Return the data verbatim, without pictures.
____ SOURCE DATA
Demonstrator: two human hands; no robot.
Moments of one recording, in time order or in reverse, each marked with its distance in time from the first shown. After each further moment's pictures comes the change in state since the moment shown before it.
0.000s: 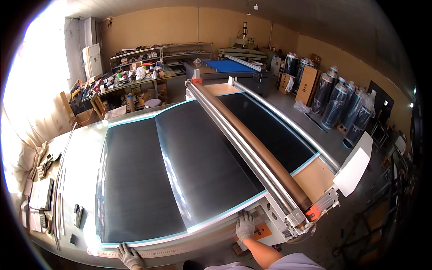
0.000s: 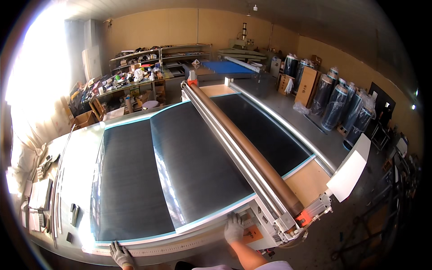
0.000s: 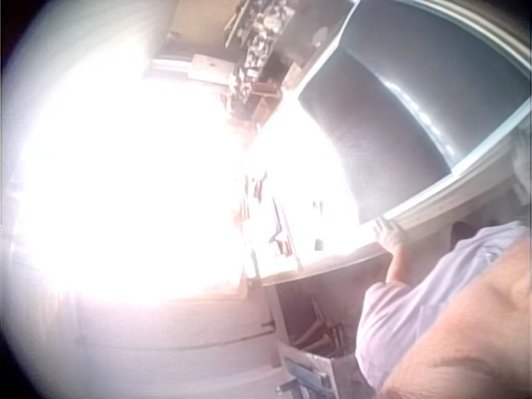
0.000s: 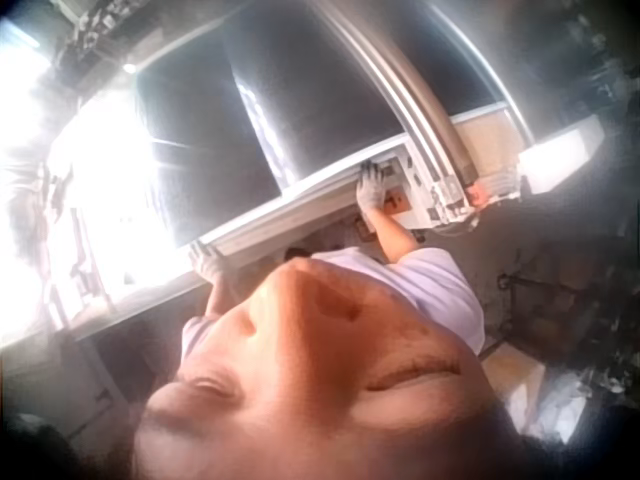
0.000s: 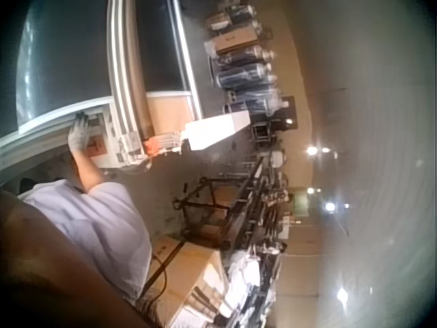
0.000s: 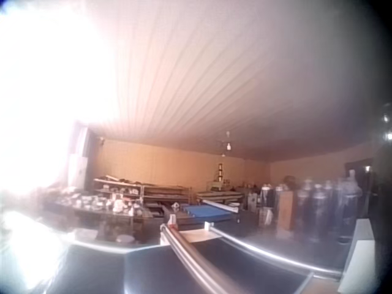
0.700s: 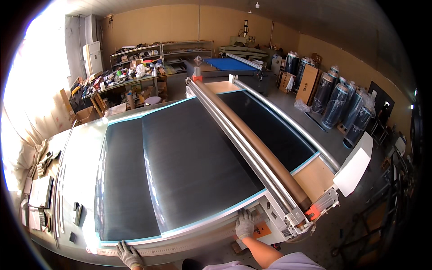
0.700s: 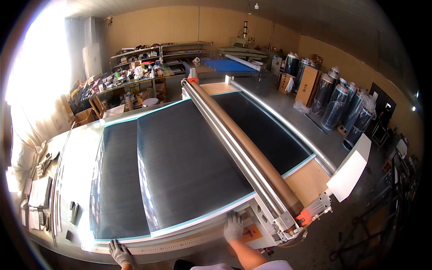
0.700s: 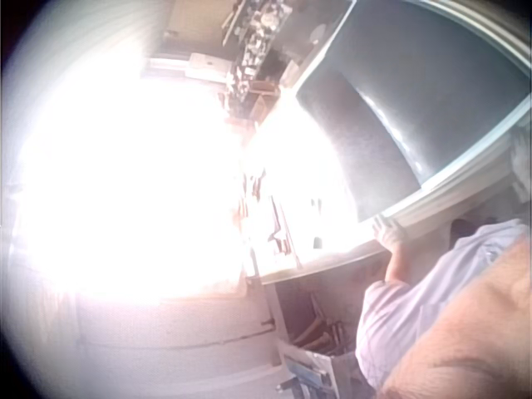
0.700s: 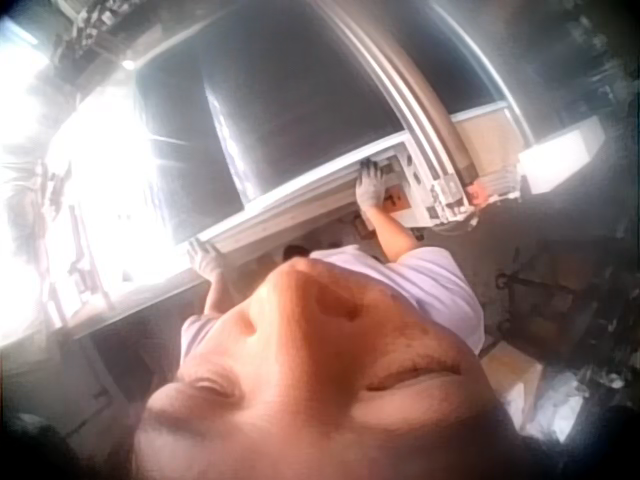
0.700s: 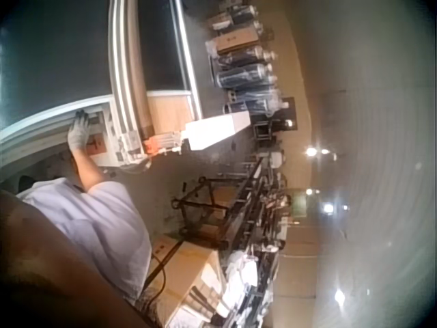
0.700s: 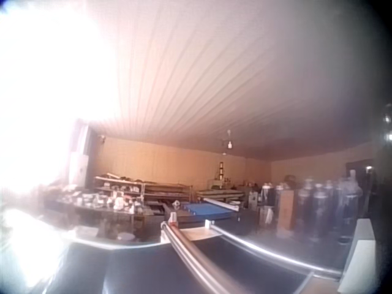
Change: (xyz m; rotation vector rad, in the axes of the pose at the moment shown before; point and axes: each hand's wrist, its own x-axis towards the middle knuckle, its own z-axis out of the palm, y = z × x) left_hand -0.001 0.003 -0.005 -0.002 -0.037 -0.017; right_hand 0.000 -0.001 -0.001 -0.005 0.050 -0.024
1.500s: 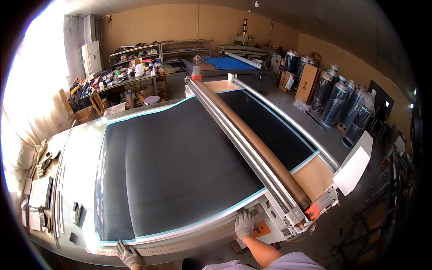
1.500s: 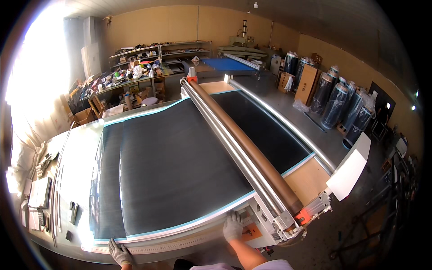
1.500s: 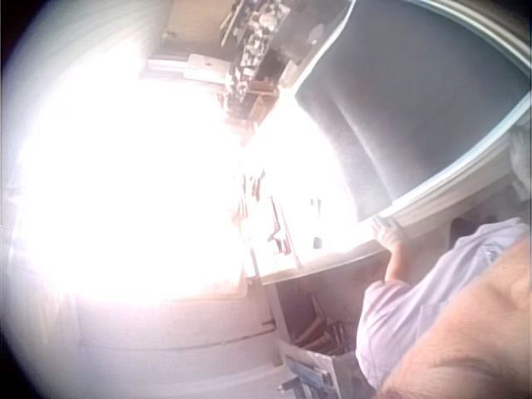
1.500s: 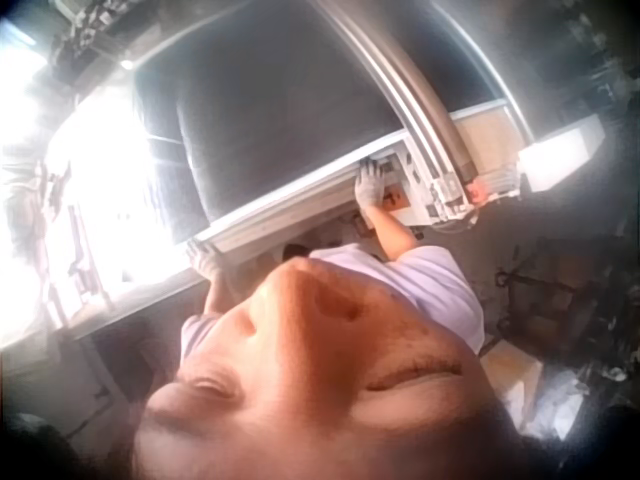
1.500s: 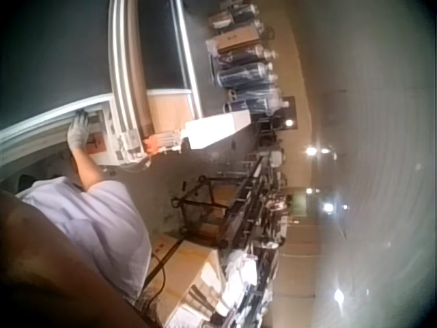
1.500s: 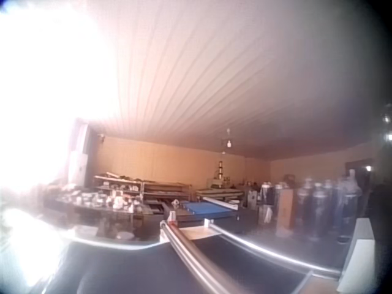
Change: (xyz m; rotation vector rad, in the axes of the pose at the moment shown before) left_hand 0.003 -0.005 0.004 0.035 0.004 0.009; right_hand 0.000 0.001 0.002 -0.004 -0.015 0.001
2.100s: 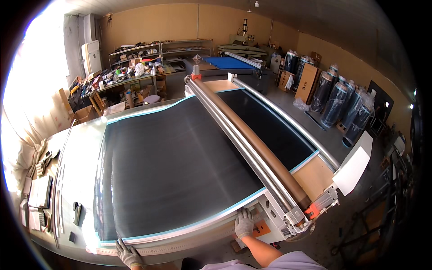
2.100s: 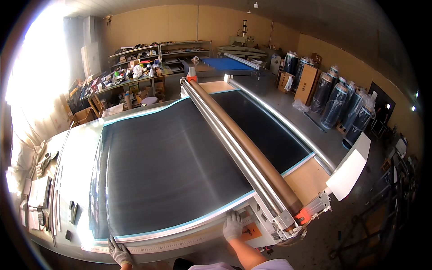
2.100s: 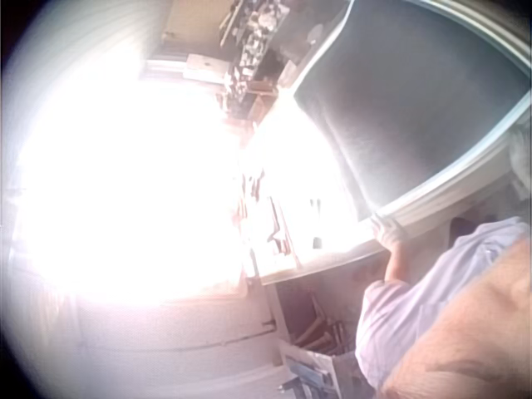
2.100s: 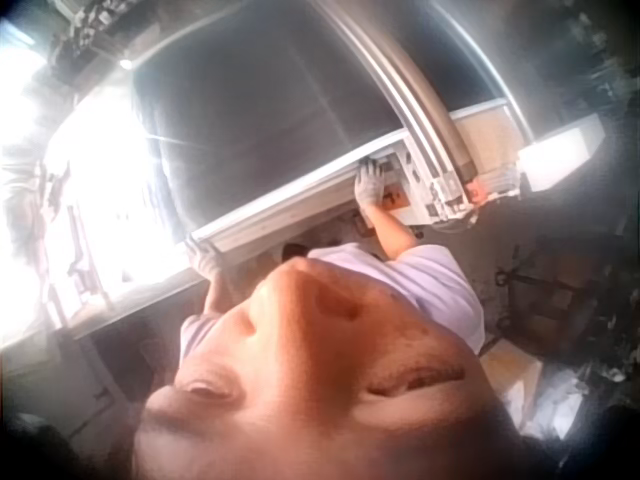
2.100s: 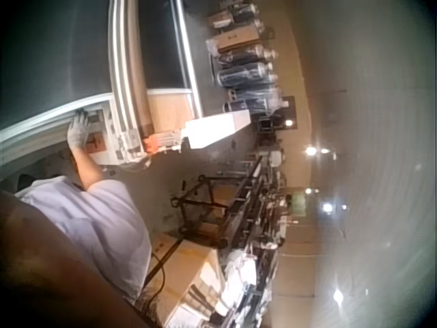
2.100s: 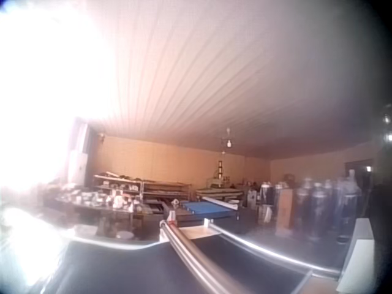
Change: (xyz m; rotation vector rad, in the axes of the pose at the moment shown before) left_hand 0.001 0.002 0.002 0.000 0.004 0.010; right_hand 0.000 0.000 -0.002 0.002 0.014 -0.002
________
[EXERCISE OUTPUT]:
Demonstrator: two human hands; no robot.
Moments of one recording, in time order or in reverse, each marked with its distance in time from the first shown. After each further moment's pictures comes the change in state since the moment shown before it.
0.000s: 
0.000s: 
0.000s: 
0.000s: 
0.000s: 
0.000s: 
0.700s: 
0.700s: 
0.700s: 
0.700s: 
0.700s: 
0.700s: 
Change: (xyz m; rotation vector rad, in the axes of the pose at the moment shown before; point and axes: each hand's wrist, its own x-axis towards the middle knuckle, its own z-axis out of the palm, y = z × x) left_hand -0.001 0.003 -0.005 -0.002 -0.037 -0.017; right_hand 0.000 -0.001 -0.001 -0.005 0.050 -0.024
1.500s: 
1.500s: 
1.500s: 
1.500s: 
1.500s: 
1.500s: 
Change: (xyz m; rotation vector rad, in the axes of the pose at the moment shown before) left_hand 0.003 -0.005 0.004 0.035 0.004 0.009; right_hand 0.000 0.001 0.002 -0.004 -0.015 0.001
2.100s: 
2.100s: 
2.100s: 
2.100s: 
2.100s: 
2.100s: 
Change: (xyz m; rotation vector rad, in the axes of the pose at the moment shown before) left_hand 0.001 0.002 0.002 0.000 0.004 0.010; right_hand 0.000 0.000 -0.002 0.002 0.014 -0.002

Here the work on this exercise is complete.